I am not naive--the timing in illuminating Parker's past misdeeds has been fortuitous. Past allegations of rape involving black men and white women carry some very heavy historical baggage. His movie is called Birth of a Nation, and a film of the same name released 100 years ago centered on the theme of black men raping helpless white women during the Reconstruction era. The victim in Parker's rape case was white. Someone definitely intended to discredit him and the film before it even hits the theaters.

So I can accept that for some, there is a real dilemma in deciding whether to see this film. Does staying home feed the cynical racist trolls who thrive on perpetuating discord? Apparently, we were not paying attention when Parker's misdeeds were revealed years ago. Should important work suffer because the artist is an asshole?

I struggle with being an absolutist on this issue, so I will take the Solomon approach:
  1. For the record, I will not pay to see this film in the theater, but I will not condemn anyone else who decides otherwise because of its artistic and historical value. But I will request that right after you pay for your ticket, you make a donation to the Rape Crisis Center Hotline and urge others to do the same.
  2. Demand that Parker do more than just get better public relations. He needs to make amends to the family of the victim and even better, he needs to acknowledge how his actions ruined her life. All of this parsing of words to paint himself as a victim is insulting because the very nature of "running a train" on a woman (intoxicated or not) is just so beyond fucked up. But thanks to that lucrative distribution deal, he can start by writing a few checks...

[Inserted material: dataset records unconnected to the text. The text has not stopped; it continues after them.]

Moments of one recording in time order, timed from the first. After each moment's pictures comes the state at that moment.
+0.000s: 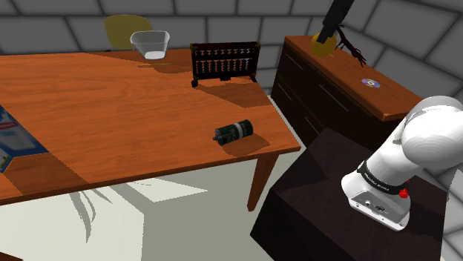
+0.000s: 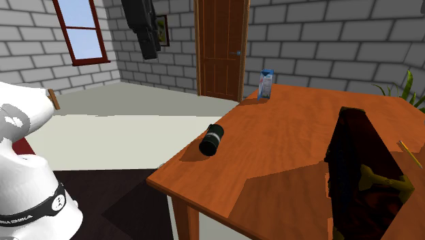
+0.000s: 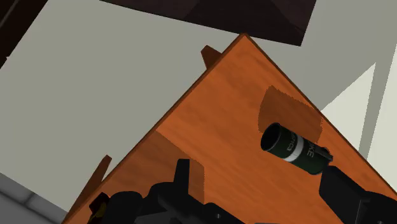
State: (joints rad) arm 0.02 -0.75 0.00 -2.30 0.08 1.65 -0.14
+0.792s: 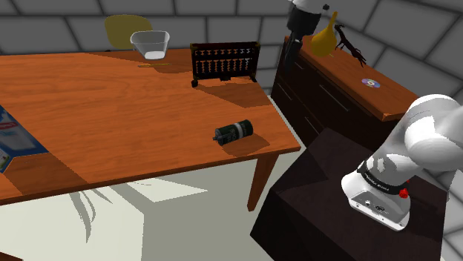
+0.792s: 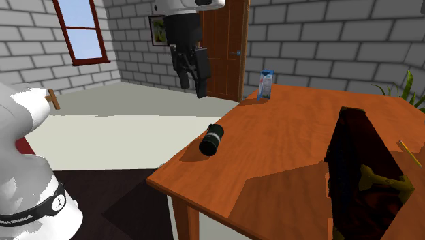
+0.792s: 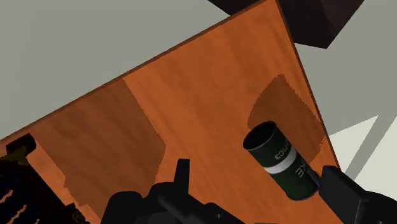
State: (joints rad) arm 0.14 -0.54 0.06 -2.39 0.07 1.95 -0.34
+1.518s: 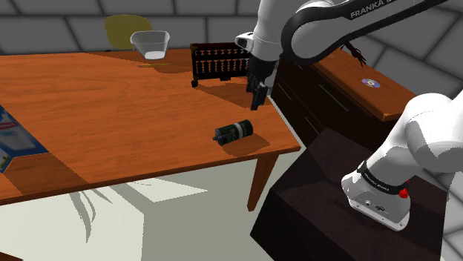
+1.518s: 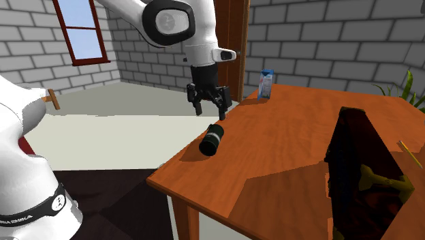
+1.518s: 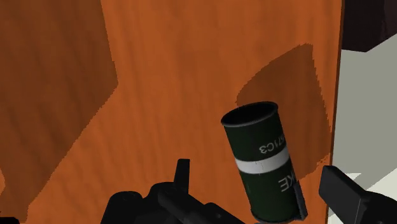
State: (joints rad) arm 0.25 -0.25 0.14 -2.41 0.02 2.26 -0.52
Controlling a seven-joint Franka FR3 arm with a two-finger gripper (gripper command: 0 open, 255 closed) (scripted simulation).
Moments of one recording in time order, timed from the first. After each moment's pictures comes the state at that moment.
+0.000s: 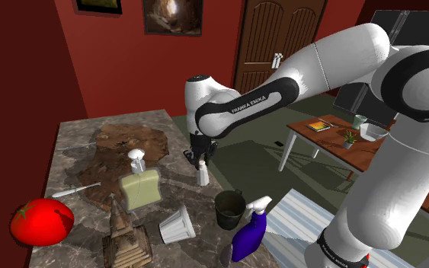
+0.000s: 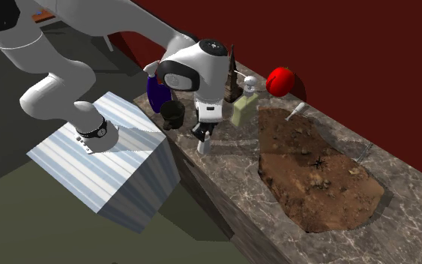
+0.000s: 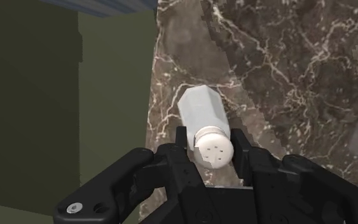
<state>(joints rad) 0.09 0.04 0.27 -2.16 -0.10 2.13 0.58</state>
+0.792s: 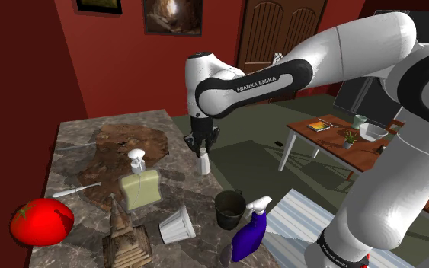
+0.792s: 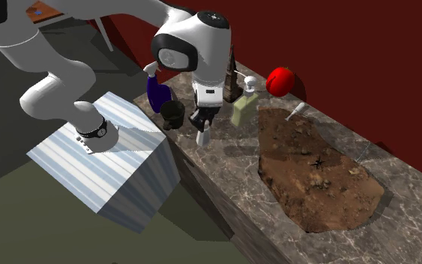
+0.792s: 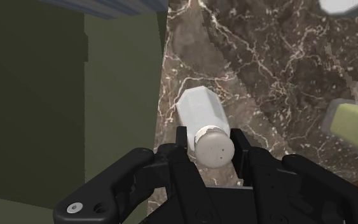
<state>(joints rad) 0.09 -0.03 0.27 -2.07 -0.07 1.98 0.55</state>
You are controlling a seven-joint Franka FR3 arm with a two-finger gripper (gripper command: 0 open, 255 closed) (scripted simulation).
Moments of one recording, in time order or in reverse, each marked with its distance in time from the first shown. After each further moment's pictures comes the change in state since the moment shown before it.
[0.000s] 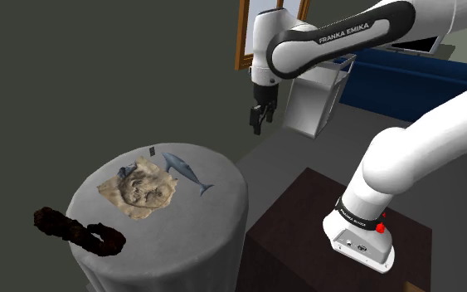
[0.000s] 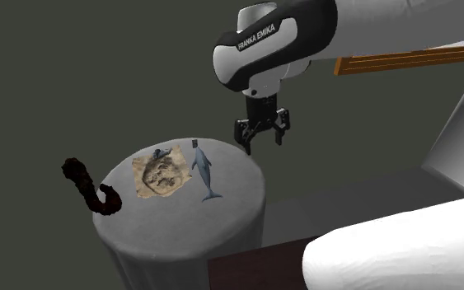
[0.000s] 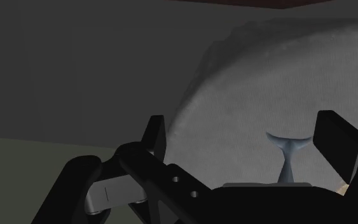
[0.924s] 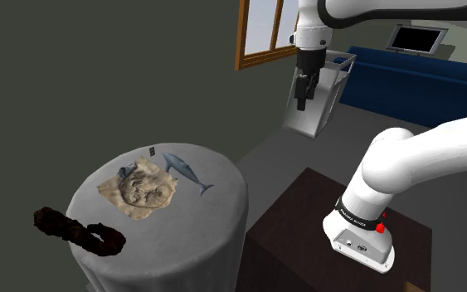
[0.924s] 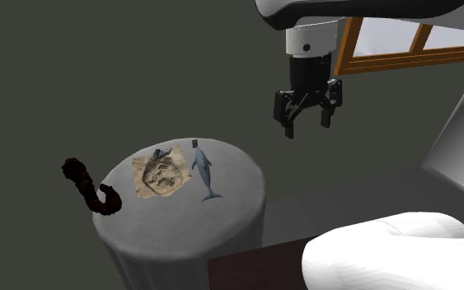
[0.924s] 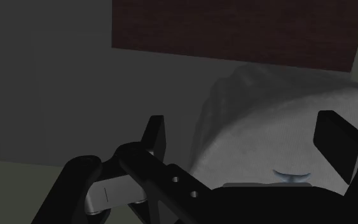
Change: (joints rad) arm -0.024 -0.308 -0.113 0.071 -0.040 -0.448 -0.137
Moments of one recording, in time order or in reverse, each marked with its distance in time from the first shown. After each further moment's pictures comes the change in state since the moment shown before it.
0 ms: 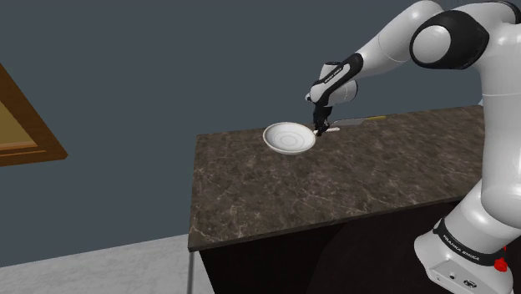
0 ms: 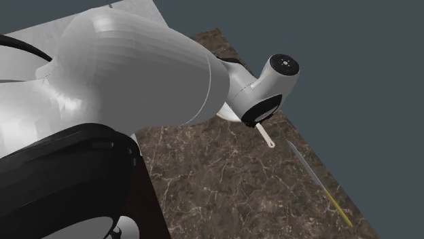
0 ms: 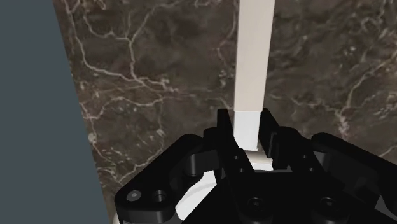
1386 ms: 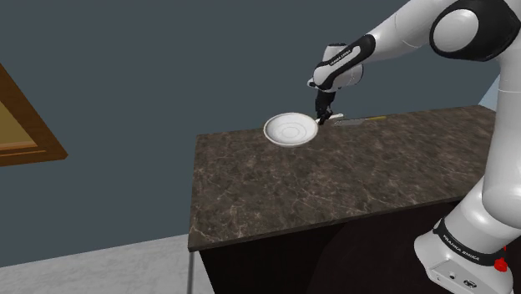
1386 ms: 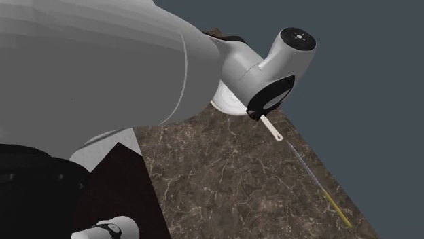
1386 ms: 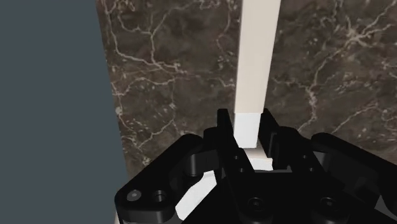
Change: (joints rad) arm 0.019 -0.117 -0.025 0.014 -0.038 -0.129 0.024
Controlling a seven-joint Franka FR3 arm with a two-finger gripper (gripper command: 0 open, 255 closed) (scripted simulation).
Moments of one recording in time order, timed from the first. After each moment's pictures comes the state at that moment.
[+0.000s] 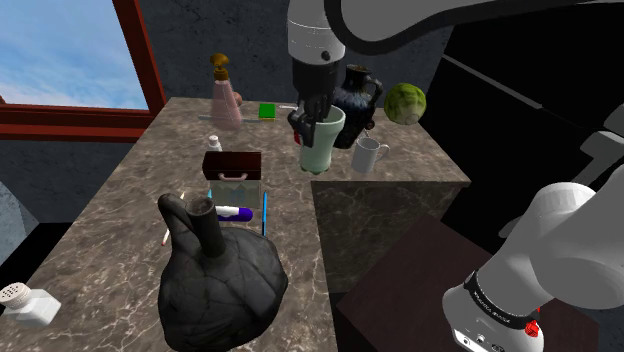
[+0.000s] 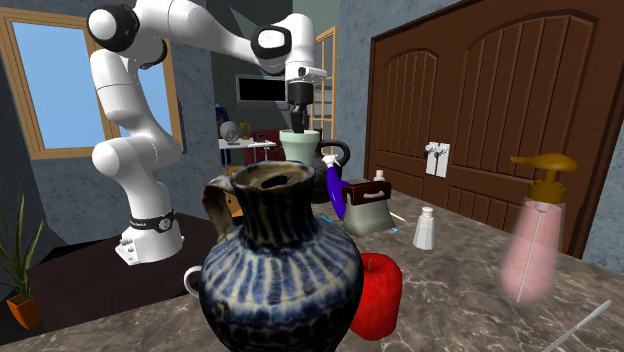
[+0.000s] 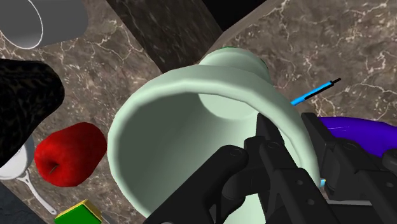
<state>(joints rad) 0.18 -0.23 0.28 -2.07 -0.09 1.83 0.19</state>
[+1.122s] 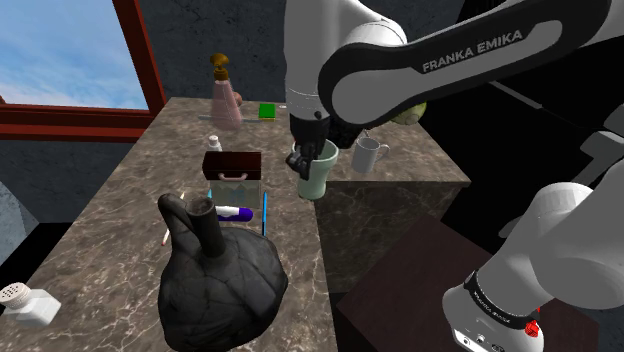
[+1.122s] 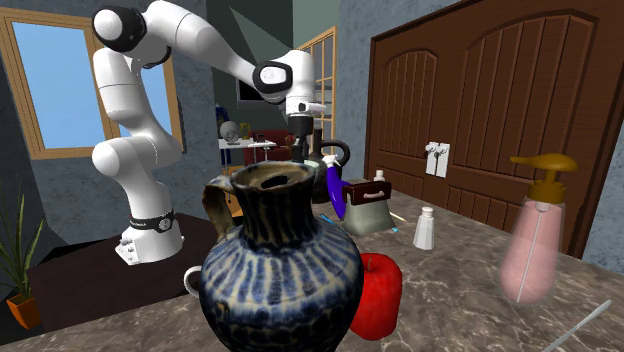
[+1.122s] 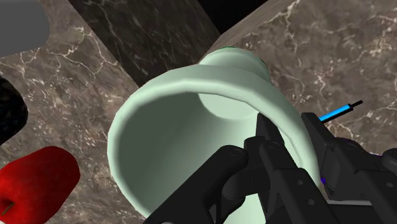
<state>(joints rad) 0.18 -0.18 0.29 -2.25 -0.11 2.06 0.23</state>
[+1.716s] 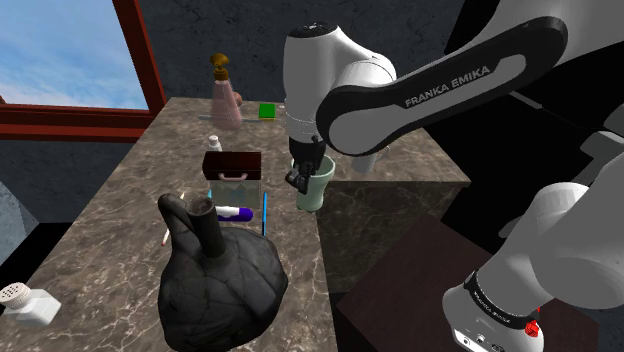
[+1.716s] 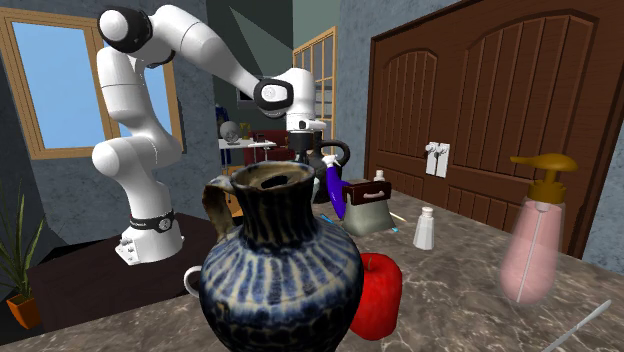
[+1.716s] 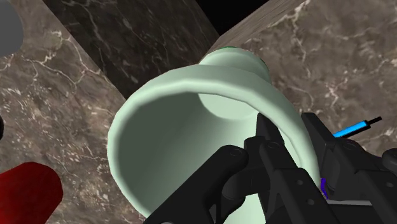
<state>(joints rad) 0.18 -0.13 0.29 -2.32 -0.13 2.18 0.26</state>
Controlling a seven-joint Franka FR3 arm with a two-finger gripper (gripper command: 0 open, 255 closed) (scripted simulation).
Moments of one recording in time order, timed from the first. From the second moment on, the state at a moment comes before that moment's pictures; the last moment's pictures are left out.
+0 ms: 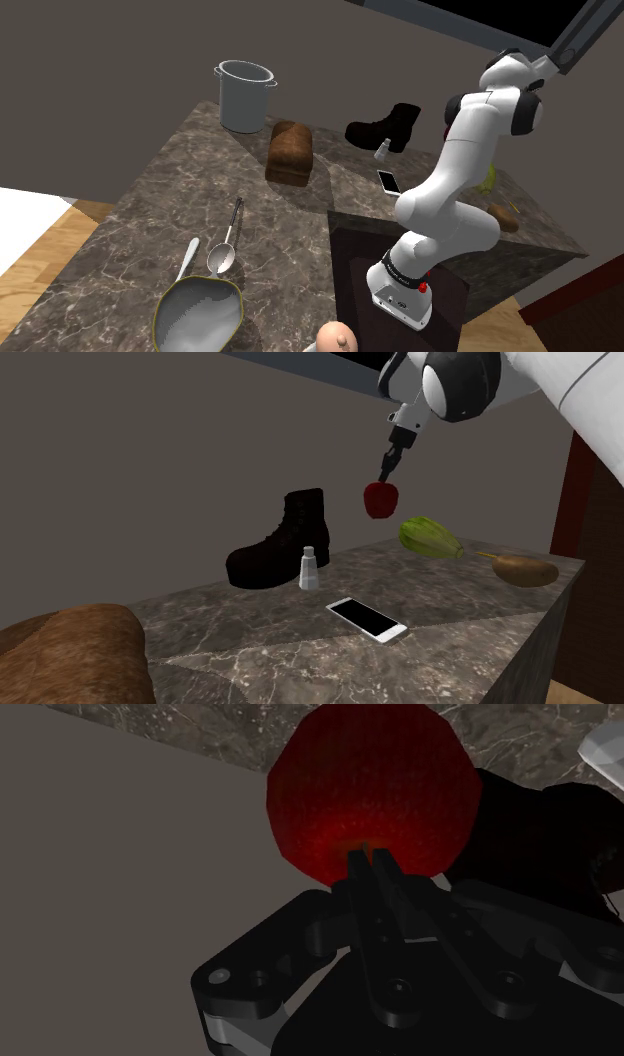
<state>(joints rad) -1.07 0.65 -0.80 -1.09 0.84 1.74 -1.31</state>
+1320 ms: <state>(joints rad) -1.00 0.66 -0.79 -1.35 0.88 1.95 -1.44</state>
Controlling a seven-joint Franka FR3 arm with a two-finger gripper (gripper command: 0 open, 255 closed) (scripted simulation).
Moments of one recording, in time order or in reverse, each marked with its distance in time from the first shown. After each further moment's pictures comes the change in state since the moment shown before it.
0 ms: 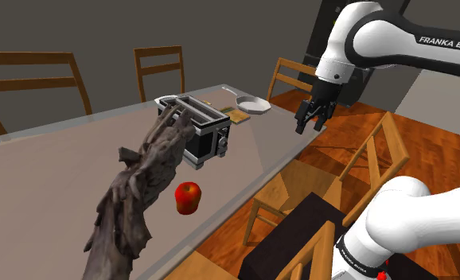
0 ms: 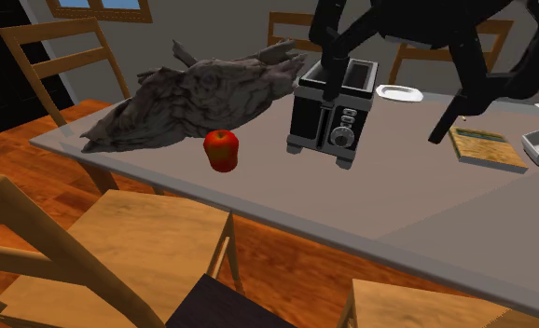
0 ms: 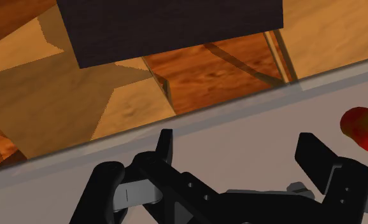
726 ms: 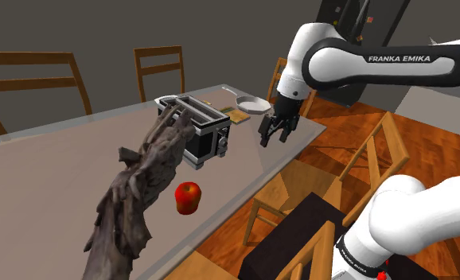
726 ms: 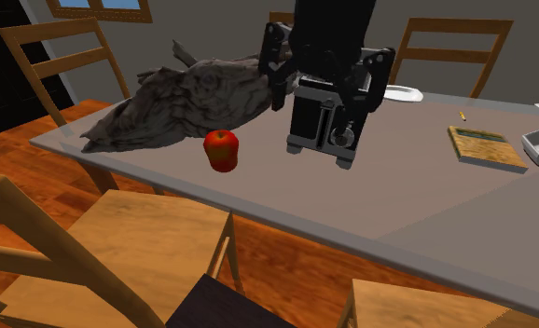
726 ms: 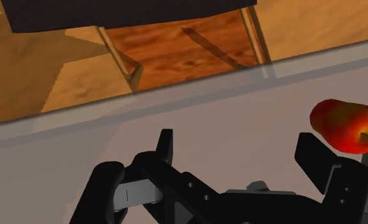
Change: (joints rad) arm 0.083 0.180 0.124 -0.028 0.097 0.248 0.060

  3. Those trolls who orchestrated this hit job? Assholes and cowards too. Come out in the open and admit that you could give a damn about protecting the virtue of women since you have yet to undermine a Woody Allen film or support the extradition of Roman Polanski.
Human nature is complicated. None of us is perfect, but we stand a better chance of avoiding hypocrisy by striving for better--for the victim's family, for Nate Parker's five daughters, and for ourselves.